Les grognements et les cris de ses camarades indiquèrent à Basile que la bête n’allait pas tarder à le rattraper, lui aussi. Aussi décida-t-il d’emprunter un raccourci. Il bifurqua soudainement et bondit sur la table. S’il se réceptionnait mal ou s’il trébuchait, il était mort. Mais heureusement, il atterrit sans encombre et, d’un second saut, se retrouva de l’autre côté, à quelques mètres du chat. L’ursidé, surpris, avait continué tout droit et se retrouvait momentanément hors de portée. Alors Basile regroupa ses dernières forces et attrapa le chat qu’il serra fort contre lui en caressant sa tête si fort qu’il cracha.

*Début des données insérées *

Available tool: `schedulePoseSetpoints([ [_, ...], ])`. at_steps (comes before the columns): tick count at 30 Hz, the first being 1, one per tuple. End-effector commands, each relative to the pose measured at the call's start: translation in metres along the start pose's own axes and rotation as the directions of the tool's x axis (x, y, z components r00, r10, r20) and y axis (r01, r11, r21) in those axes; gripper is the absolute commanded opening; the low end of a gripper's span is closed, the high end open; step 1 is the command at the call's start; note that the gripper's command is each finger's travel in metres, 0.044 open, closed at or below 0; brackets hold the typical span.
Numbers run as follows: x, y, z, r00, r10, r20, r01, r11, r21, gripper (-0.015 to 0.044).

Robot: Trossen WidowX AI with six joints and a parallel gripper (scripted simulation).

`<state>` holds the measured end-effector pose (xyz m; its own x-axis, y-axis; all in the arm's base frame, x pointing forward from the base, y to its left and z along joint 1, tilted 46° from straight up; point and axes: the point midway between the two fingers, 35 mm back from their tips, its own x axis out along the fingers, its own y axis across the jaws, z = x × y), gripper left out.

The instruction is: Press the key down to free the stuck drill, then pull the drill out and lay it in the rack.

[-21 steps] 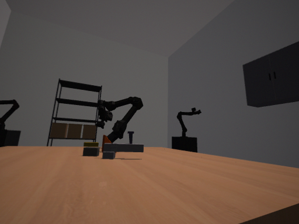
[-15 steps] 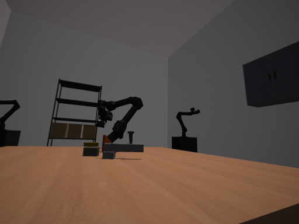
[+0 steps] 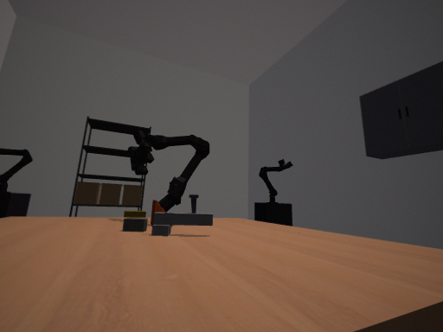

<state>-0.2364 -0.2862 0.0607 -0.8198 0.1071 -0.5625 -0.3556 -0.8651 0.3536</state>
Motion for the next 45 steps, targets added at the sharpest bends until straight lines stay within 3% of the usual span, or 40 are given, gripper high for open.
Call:
schedulePoseSetpoints([
  [1, -0.038, 0.007, -0.047, 0.984, 0.04, -0.172, -0.084, 0.962, -0.258, 0.0],
  [8, -0.131, -0.015, -0.13, 0.878, 0.015, -0.478, -0.369, 0.657, -0.657, 0.0],
  [14, -0.216, -0.064, -0.179, 0.743, -0.099, -0.662, -0.629, 0.238, -0.74, 0.0],
  [20, -0.291, -0.133, -0.199, 0.627, -0.283, -0.726, -0.779, -0.198, -0.595, 0.0],
  [24, -0.336, -0.191, -0.196, 0.57, -0.43, -0.7, -0.807, -0.454, -0.378, 0.0],
  [28, -0.375, -0.25, -0.18, 0.534, -0.569, -0.625, -0.778, -0.621, -0.099, 0.0],
  [33, -0.411, -0.324, -0.144, 0.52, -0.711, -0.473, -0.682, -0.68, 0.272, 0.0],
  [39, -0.438, -0.405, -0.081, 0.536, -0.81, -0.237, -0.531, -0.541, 0.652, 0.0],
  [42, -0.444, -0.433, -0.053, 0.547, -0.825, -0.139, -0.476, -0.444, 0.759, 0.0],
  [45, -0.444, -0.434, -0.051, 0.548, -0.826, -0.132, -0.472, -0.436, 0.766, 0.0],
])
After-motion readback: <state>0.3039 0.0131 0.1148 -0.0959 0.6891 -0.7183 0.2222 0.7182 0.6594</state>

Puis il fut pris d’une quinte de toux, et il sut qu’il était sauf.
Autour de lui, ses compagnons d’infortune se rendaient compte peu à peu qu’ils étaient revenus dans le temps. La douleur infligée par l’ours, qui se tenait de nouveau immobile dans son coin, les avait quittés. Alice, enfin, s’étirait sans ménagement.
— Qu’est-ce qu’il s’est passé ? demanda-t-elle.
Violette se frotta la tête puis prit le temps de tout lui expliquer. S’il ne disait mot, Mathéo écouta d’un air renfrogné. Il était fâché d’avoir, une fois de plus, été tué alors qu’il aurait dû rester sain et sauf cette fois-ci.
— Okay, lança-t-il une fois le récit terminé. Donc, on va r’commencer. Et l’ours va encore chercher à nous tuer.
— Faut croire, je ne vois pas trop comment on pourrait récupérer la clé sans déchirer la peluche…
— Sauf que cette fois, on sait ce qu’il va se produire, lança Basile. Il suffit d’y être préparé.